GPT-4 trained on YouTube transcripts GPT-4 在 YouTube 记录上进行训练

# GPT-4 trained on YouTube transcripts GPT-4 在 YouTube 成绩单上进行训练

Based on the information provided in the search results, OpenAI reportedly used transcriptions of over a million hours
of YouTube videos to train GPT-4, its most advanced large language model. This was part of their effort to gather
high-quality training data, which is crucial for the development and improvement of AI models like GPT-4. The company
developed its Whisper audio transcription model to assist in this process, which allowed them to transcribe the YouTube
据报道,根据搜索结果中提供的信息,OpenAI 使用了超过 100 万小时的 YouTube 视频转录来训练其最先进的大型语言模型
GPT-4。这是他们收集高质量训练数据的努力的一部分,这对于 GPT-4 等人工智能模型的开发和改进至关重要。该公司开发了 Whisper
音频转录模型来协助这一过程,这使他们能够转录 YouTube 内容。

The use of YouTube videos for training data was considered legally questionable by OpenAI, but they believed it to be
fair use. OpenAI president Greg Brockman was personally involved in collecting videos that were used for this purpose.
The company’s spokesperson, Lindsay Held, stated that OpenAI curates unique datasets for each of its models to help
their understanding of the world and uses numerous sources, including publicly available data and partnerships for
non-public data.
OpenAI 认为使用 YouTube 视频作为训练数据 存在法律问题 ,但他们认为这是合理使用。 OpenAI 总裁 Greg Brockman
亲自参与收集用于此目的的视频。该公司发言人 Lindsay Held 表示,OpenAI

Google, which owns YouTube, has 'robots.txt files and Terms of Service that prohibit unauthorized scraping or
downloading of YouTube content.
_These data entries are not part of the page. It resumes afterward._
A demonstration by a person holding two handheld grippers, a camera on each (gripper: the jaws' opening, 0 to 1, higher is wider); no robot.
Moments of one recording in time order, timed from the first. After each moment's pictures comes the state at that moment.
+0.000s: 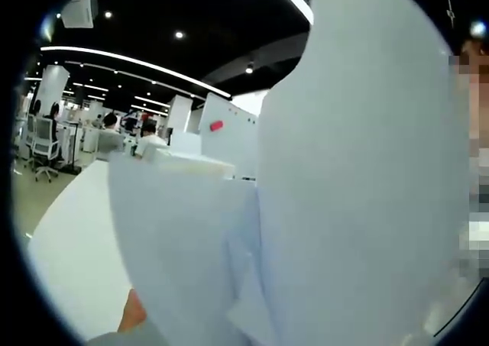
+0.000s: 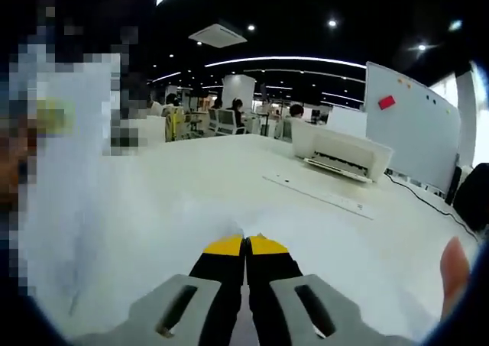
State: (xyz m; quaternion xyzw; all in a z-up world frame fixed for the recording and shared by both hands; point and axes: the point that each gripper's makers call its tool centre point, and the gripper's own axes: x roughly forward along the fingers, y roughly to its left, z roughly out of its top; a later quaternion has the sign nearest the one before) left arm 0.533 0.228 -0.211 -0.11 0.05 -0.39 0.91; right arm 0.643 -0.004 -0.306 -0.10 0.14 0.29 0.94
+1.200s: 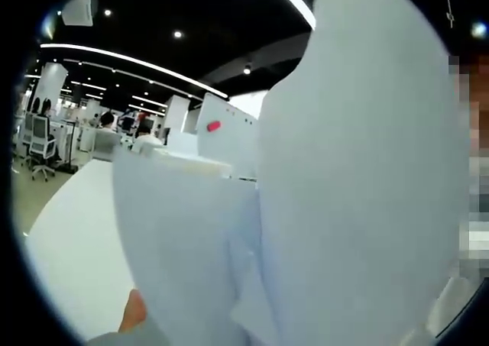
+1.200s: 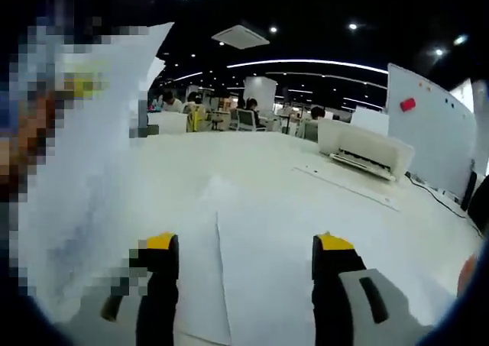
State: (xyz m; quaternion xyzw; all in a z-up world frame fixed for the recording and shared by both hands) left arm 0.539 0.224 -0.214 -0.11 0.05 -0.40 0.91; right arm 0.632 0.012 -0.359 -0.10 0.15 0.33 0.93
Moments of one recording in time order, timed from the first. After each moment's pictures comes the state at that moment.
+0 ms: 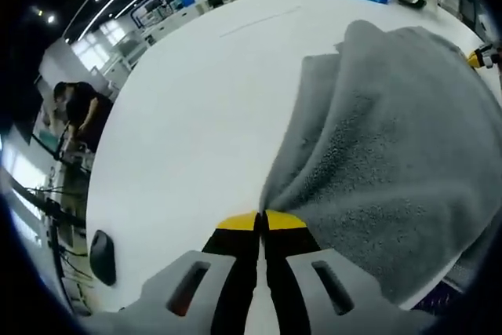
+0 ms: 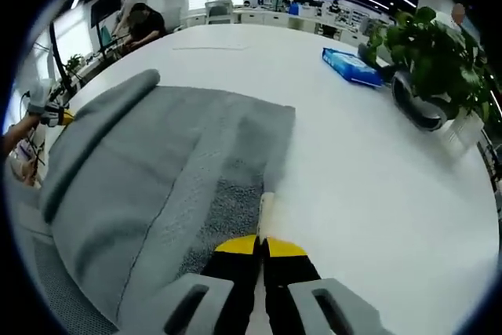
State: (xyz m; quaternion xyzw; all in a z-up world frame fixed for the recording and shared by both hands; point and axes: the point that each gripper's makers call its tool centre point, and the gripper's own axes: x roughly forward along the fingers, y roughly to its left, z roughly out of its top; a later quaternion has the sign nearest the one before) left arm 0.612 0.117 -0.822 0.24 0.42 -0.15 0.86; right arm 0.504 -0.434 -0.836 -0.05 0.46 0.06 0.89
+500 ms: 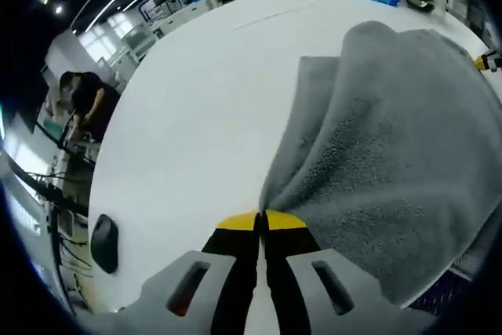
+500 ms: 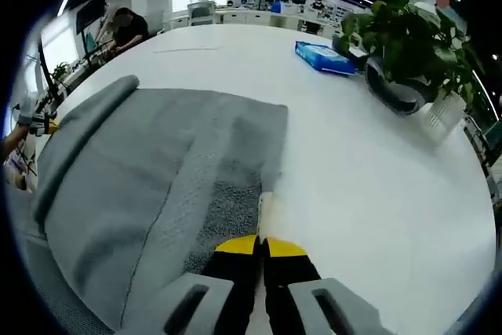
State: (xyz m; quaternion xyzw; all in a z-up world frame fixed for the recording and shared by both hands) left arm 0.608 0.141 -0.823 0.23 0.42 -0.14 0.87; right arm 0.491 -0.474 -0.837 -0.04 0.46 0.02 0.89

Google spokesperson Matt Bryant mentioned that the company takes technical and legal
measures to prevent such unauthorized use when they have a clear legal or policy basis to do so.
拥有 YouTube 的 Google 拥有 “robots.txt” 文件和服务条款,禁止未经授权抓取或下载 YouTube 内容。 Google 发言人 Matt Bryant

The search results indicate that the training of GPT-4 on YouTube transcripts was part of a broader strategy by AI
companies to overcome the challenge of finding sufficient and diverse data to train their models effectively. This
strategy also included using data from other sources such as Github, chess move databases, and schoolwork content from
搜索结果表明,在 YouTube 成绩单上训练 GPT-4 是人工智能公司更广泛战略的一部分,该战略旨在克服寻找充足且多样化的数据来有效训练其模型的挑战。该策略还包括使用来自其他来源的数据,例如
Github、国际象棋走棋数据库以及 Quizlet 中的作业内容。